◆ EXERCISE GOAL
Print the entries once more, unchanged.

◆ DATA IN THIS EXERCISE
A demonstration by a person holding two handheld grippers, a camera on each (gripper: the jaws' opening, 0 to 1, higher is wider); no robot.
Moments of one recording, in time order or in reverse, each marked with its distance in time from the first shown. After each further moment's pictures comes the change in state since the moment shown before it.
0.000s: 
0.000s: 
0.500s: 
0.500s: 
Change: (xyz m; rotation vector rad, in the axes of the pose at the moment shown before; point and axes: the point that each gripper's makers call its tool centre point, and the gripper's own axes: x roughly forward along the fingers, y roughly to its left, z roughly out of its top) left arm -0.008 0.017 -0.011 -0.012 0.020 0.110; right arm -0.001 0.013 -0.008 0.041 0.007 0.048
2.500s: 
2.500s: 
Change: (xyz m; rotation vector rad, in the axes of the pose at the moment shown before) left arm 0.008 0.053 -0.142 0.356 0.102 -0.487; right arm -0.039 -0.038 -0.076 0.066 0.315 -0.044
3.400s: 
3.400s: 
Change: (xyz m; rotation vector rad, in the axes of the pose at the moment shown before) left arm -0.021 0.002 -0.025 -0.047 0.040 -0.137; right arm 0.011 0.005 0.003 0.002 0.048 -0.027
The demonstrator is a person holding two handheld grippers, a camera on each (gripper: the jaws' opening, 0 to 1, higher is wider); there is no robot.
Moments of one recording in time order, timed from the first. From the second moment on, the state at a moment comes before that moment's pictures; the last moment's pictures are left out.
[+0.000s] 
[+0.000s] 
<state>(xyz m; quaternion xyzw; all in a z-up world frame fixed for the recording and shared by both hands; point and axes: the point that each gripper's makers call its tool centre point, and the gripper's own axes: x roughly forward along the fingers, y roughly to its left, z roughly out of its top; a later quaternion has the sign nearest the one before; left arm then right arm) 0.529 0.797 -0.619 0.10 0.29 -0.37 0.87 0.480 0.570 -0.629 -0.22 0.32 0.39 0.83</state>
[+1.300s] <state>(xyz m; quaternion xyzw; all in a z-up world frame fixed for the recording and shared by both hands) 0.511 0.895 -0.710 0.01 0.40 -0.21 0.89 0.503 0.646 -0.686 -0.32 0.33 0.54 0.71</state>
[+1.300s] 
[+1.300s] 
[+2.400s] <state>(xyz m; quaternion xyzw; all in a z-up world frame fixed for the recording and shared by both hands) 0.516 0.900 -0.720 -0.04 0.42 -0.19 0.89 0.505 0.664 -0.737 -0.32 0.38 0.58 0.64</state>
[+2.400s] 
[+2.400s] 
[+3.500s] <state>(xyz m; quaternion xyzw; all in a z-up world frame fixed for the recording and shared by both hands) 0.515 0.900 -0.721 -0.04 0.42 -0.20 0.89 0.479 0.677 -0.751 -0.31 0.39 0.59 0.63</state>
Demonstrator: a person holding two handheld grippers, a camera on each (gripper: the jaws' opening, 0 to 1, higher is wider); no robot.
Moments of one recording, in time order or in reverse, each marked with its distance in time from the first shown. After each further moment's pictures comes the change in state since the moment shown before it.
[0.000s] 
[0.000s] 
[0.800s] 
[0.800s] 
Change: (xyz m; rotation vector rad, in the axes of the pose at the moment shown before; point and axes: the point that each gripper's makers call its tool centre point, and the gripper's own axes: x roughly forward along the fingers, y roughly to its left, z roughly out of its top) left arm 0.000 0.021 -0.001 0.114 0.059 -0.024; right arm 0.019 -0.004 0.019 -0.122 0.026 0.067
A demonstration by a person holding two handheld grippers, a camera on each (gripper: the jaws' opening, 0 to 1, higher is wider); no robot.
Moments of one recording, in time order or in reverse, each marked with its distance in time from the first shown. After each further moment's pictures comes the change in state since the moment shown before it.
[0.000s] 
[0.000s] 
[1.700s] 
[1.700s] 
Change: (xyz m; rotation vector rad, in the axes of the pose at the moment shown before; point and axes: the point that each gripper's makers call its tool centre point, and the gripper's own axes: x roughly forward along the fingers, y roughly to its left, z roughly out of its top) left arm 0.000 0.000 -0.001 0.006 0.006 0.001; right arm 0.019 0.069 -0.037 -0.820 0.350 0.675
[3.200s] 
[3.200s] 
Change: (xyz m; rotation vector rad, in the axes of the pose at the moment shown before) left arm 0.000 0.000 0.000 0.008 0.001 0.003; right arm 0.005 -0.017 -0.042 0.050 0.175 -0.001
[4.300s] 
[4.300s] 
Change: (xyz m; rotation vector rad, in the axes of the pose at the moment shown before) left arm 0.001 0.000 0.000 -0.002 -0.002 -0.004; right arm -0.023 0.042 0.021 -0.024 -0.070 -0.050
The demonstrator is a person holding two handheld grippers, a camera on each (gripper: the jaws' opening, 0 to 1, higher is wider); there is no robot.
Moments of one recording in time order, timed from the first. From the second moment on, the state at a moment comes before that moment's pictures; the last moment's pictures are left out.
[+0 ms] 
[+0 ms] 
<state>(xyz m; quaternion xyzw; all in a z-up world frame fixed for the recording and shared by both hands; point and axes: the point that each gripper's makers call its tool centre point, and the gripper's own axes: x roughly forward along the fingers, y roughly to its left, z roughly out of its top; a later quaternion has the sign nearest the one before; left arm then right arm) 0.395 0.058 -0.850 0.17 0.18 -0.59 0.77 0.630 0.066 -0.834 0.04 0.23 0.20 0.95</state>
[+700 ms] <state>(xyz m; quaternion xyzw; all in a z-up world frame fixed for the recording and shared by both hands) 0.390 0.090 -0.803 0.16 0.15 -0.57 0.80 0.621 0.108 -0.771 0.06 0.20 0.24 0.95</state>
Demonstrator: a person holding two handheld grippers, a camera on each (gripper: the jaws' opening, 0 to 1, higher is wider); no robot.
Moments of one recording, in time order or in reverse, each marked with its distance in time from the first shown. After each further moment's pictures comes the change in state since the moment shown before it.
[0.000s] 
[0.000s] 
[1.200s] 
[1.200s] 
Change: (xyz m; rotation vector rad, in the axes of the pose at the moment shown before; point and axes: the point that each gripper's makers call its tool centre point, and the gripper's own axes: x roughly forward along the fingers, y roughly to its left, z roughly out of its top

◆ RESULT OF THE TASK
A demonstration by a person holding two handheld grippers, a camera on each (gripper: the jaws' opening, 0 to 1, higher is wider); no robot.
Moments of one recording, in time order or in reverse, each marked with its distance in time from the first shown. After each further moment's pictures comes the change in state since the moment shown before it.
0.000s: 
0.000s: 
0.500s: 
0.500s: 
Change: (xyz m; rotation vector rad, in the axes of the pose at the moment shown before; point and axes: the point that each gripper's makers call its tool centre point, and the gripper's own axes: x roughly forward along the fingers, y roughly to its left, z roughly out of its top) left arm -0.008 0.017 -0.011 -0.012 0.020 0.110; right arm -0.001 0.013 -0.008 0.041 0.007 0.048
2.500s: 
2.500s: 
Change: (xyz m; rotation vector rad, in the axes of the pose at the moment shown before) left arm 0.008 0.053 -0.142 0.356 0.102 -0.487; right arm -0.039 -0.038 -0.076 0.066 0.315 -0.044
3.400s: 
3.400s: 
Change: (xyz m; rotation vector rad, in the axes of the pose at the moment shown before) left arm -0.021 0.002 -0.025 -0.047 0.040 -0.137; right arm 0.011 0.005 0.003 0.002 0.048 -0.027
The demonstrator is a person holding two handheld grippers, a camera on each (gripper: the jaws' opening, 0 to 1, higher is wider); there is no robot.
Moments of one recording in time order, timed from the first. From the second moment on, the state at a moment comes before that moment's pictures; the last moment's pictures are left out.
[+0.000s] 
[+0.000s] 
<state>(xyz m; quaternion xyzw; all in a z-up world frame fixed for the recording and shared by both hands; point and axes: the point that each gripper's makers call its tool centre point, and the gripper's own axes: x roughly forward along the fingers, y roughly to its left, z roughly out of its top; a later quaternion has the sign nearest the one before; left arm then right arm) 0.529 0.797 -0.619 0.10 0.29 -0.37 0.87 0.480 0.570 -0.629 -0.22 0.32 0.39 0.83</state>
[+1.300s] <state>(xyz m; quaternion xyzw; all in a z-up world frame fixed for the recording and shared by both hands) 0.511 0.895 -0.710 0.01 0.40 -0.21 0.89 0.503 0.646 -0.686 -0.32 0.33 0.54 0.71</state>
[+1.300s] 
[+1.300s] 
[+2.400s] <state>(xyz m; quaternion xyzw; all in a z-up world frame fixed for the recording and shared by both hands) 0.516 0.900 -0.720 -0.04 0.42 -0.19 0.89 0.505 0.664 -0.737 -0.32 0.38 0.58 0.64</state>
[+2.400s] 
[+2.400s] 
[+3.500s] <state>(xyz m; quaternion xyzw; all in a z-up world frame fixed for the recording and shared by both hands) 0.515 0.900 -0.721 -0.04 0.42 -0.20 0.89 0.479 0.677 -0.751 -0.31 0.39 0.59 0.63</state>
Demonstrator: a person holding two handheld grippers, a camera on each (gripper: the jaws' opening, 0 to 1, higher is wider); no robot.
Moments of one recording, in time order or in reverse, each marked with its distance in time from the first shown. After each further moment's pictures comes the change in state since the moment shown before it.
[0.000s] 
[0.000s] 
[0.800s] 
[0.800s] 
Change: (xyz m; rotation vector rad, in the axes of the pose at the moment shown before; point and axes: the point that each gripper's makers call its tool centre point, and the gripper's own axes: x roughly forward along the fingers, y roughly to its left, z roughly out of its top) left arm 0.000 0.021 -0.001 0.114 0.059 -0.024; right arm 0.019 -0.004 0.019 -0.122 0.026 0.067
A demonstration by a person holding two handheld grippers, a camera on each (gripper: the jaws' opening, 0 to 1, higher is wider); no robot.
Moments of one recording, in time order or in reverse, each marked with its distance in time from the first shown. After each further moment's pictures comes the change in state since the moment shown before it.
[0.000s] 
[0.000s] 
[1.700s] 
[1.700s] 
Change: (xyz m; rotation vector rad, in the axes of the pose at the moment shown before; point and axes: the point that each gripper's makers call its tool centre point, and the gripper's own axes: x roughly forward along the fingers, y roughly to its left, z roughly out of its top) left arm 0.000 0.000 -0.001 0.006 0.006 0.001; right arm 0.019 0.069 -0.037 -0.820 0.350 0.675
[3.200s] 
[3.200s] 
Change: (xyz m; rotation vector rad, in the axes of the pose at the moment shown before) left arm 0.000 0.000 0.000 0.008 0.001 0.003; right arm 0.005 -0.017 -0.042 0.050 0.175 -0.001
[4.300s] 
[4.300s] 
Change: (xyz m; rotation vector rad, in the axes of the pose at the moment shown before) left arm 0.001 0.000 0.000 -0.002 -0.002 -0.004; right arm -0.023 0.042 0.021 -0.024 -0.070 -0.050
The demonstrator is a person holding two handheld grippers, a camera on each (gripper: the jaws' opening, 0 to 1, higher is wider); there is no robot.
Moments of one recording in time order, timed from the first. From the second moment on, the state at a moment comes before that moment's pictures; the last moment's pictures are left out.
[+0 ms] 
[+0 ms] 
<state>(xyz m; quaternion xyzw; all in a z-up world frame fixed for the recording and shared by both hands; point and axes: the point that each gripper's makers call its tool centre point, and the gripper's own axes: x roughly forward along the fingers, y roughly to its left, z roughly out of its top; a later quaternion has the sign nearest the one before; left arm then right arm) 0.395 0.058 -0.850 0.17 0.18 -0.59 0.77 0.630 0.066 -0.834 0.04 0.23 0.20 0.95</state>
[+700 ms] <state>(xyz m; quaternion xyzw; all in a z-up world frame fixed for the recording and shared by both hands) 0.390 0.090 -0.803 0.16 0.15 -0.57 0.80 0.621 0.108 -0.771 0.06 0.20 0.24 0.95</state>
Demonstrator: a person holding two handheld grippers, a camera on each (gripper: the jaws' opening, 0 to 1, higher is wider); no robot.
Moments of one recording, in time order or in reverse, each marked with its distance in time from the first shown. After each further moment's pictures comes the change in state since the moment shown before it.
[0.000s] 
[0.000s] 
[1.200s] 
[1.200s] 
Change: (xyz m; rotation vector rad, in the axes of the pose at the moment shown before; point and axes: the point that each gripper's makers call its tool centre point, and the gripper's own axes: x roughly forward along the fingers, y roughly to its left, z roughly out of its top

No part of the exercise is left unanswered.